Look below for the line that contains "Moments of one", and write out exactly that line and all remaining lines of the listing, omitting pictures.

**Source data**.
⁂

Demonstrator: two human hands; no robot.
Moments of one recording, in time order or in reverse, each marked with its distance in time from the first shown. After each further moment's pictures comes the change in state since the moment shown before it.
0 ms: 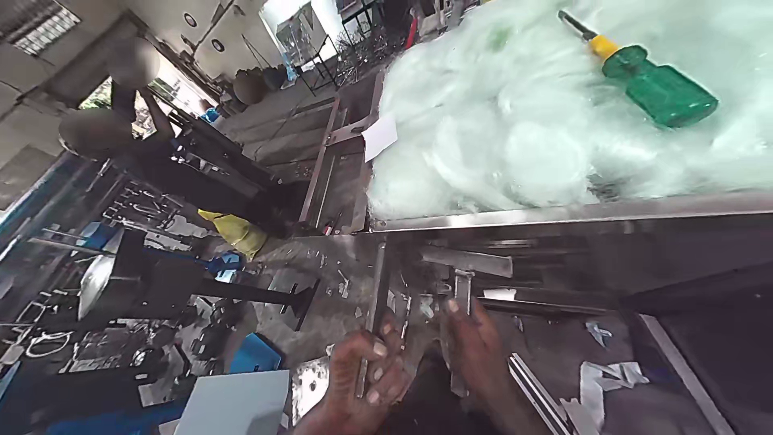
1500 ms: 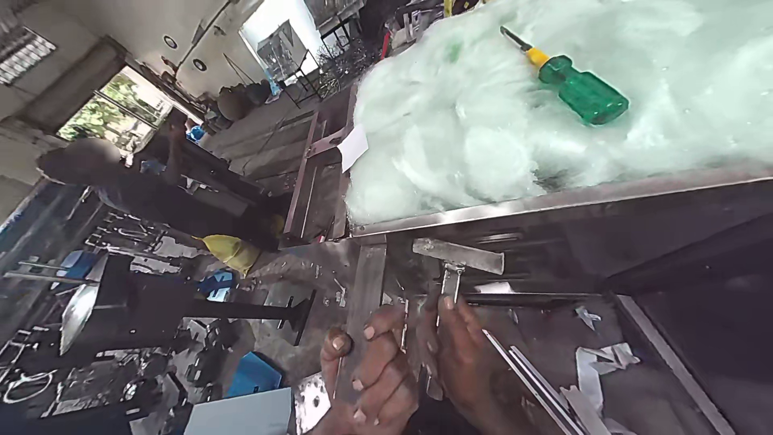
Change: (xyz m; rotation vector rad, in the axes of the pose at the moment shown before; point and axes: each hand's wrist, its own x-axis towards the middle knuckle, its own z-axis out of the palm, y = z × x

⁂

**Problem solution**.
Moments of one recording, in time order or in reverse, each marked with its distance in time from the first shown. After each further moment's pictures comes the change in state since the moment shown before it.
0 ms: 
1500 ms: 
Change: (xyz m; rotation vector rad, in the axes of the pose at the moment shown before; point and axes: each hand's wrist, its own x-axis towards the middle knuckle, its own z-axis out of the palm, y = z × x

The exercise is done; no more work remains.